Le 25 mai 1935, Jesse Owens a réalisé un exploit qui reste inégalé dans le monde de l’athlétisme. En seulement 45 minutes, il a battu cinq records du monde et égalé un autre, tout cela alors qu’il souffrait d’une blessure suffisamment grave pour que son entraîneur envisage de le retirer de la compétition. Cet exploit remarquable lors des Championnats Big Ten à Ann Arbor, Michigan, reste un moment unique dans l’histoire du sport.
La blessure qui a failli l’arrêter
Cinq jours avant les Championnats Big Ten, Owens est tombé dans les escaliers de son dortoir à l’Université d’État de l’Ohio, se blessant au bas du dos. Le matin de la compétition, son état ne s’était pas beaucoup amélioré. Owens avait besoin d’aide pour entrer et sortir de la voiture et avait du mal à se pencher pour toucher ses genoux. Malgré cela, après un bain chaud de 30 minutes pour détendre ses muscles, Owens a décidé de participer à la compétition, avec l’accord de son entraîneur Larry Snyder de l’évaluer à chaque épreuve.
Battre des records du monde avec détermination
100 yards – Égalisation du record du monde
Le premier événement de la journée pour Owens était le sprint de 100 yards, qu’il a abordé malgré l’impossibilité de se réchauffer correctement. Il expliqua que lorsqu’il s’est accroupi pour démarrer la course, la douleur qu’il ressentait s’est soudainement dissipée. Bien qu’Owens ait eu un départ lent, il a rapidement trouvé son rythme et a franchi la ligne d’arrivée en 9,4 secondes, égalant le record du monde en vigueur. Curieusement, certains chronomètres ont enregistré Owens en 9,3 secondes, mais les règles de l’époque stipulaient que l’on devait prendre la plus lente des mesures officielles, conservant ainsi le record à 9,4 secondes. Owens ne serait plus égalé en 9,3 secondes pendant encore 13 ans.

Long saut – Un nouveau record du monde
Avec peu de temps entre les épreuves, Owens savait qu’il n’aurait qu’une seule chance de sauter. Cette chance fut largement suffisante. Owens s’élança sur la piste et atteignit un impressionnant 8,13 mètres, battant le record du monde de 15 centimètres. Il devint ainsi le premier homme à franchir la barrière des 8 mètres, et son record resta en place pendant 25 ans. Seul Bob Beamon, avec son saut légendaire lors des Jeux Olympiques de Mexico en 1968, réussira à dépasser cette marque. Le saut d’Owens aurait même été classé sixième lors de la finale des Jeux Olympiques de Rio en 2016, soulignant l’ampleur de son exploit.
Course de 200m – Un autre record éclatant
Moins de 10 minutes après avoir établi son record en long saut, Owens se rendit sur la ligne de départ pour le 220 yards (l’équivalent du 200m). Il domina la course, terminant en 20,3 secondes, battant le record du monde de trois dixièmes de seconde.

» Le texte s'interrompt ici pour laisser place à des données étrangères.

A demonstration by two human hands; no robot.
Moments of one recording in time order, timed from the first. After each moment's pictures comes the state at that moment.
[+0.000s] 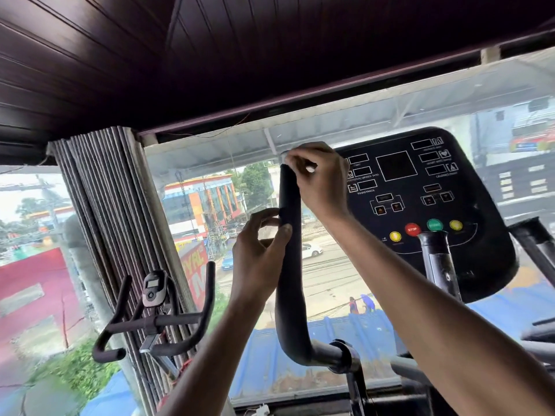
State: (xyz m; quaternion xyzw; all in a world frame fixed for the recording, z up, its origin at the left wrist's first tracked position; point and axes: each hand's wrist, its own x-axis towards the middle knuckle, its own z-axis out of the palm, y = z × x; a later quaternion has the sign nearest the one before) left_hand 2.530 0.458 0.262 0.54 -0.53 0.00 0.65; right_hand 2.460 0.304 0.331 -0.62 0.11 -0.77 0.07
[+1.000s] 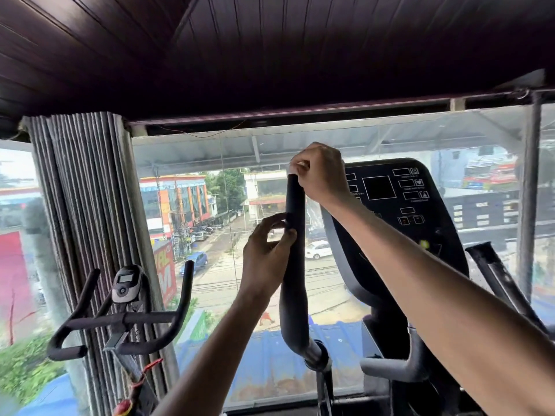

Cette performance lui permit de battre deux records du monde dans une seule course. Son allure fluide semblait le faire courir seul, tant il était loin devant ses adversaires.

Haies basses de 220 yards – Un dernier record du monde
Lors de sa dernière épreuve de la journée, Owens se présenta pour les haies basses de 220 yards. Malgré ses précédents efforts et la douleur persistante dans son dos, Owens réalisa une performance exceptionnelle, terminant en 22,6 secondes. Ce temps non seulement établit un nouveau record du monde, mais fit de lui le premier homme à franchir la barre des 23 secondes dans cette discipline. Son avance sur son plus proche rival était de presque 5 mètres. Après cette course, Owens dut quitter la salle de change pour échapper à l’enthousiasme débordant de ses fans.
Un héritage gravé dans l’histoire
L’ampleur de l’exploit d’Owens en 45 minutes est incomparable. À une époque où les athlètes devaient repousser leurs limites sans les méthodes d’entraînement avancées et le soutien dont bénéficient aujourd’hui les sportifs, l’exploit d’Owens reste un moment unique dans l’histoire du sport. Bien que ses quatre médailles d’or aux Jeux Olympiques de Berlin en 1936 demeurent iconiques, rien ne rivalise avec le moment magique qu’il a créé à Ann Arbor.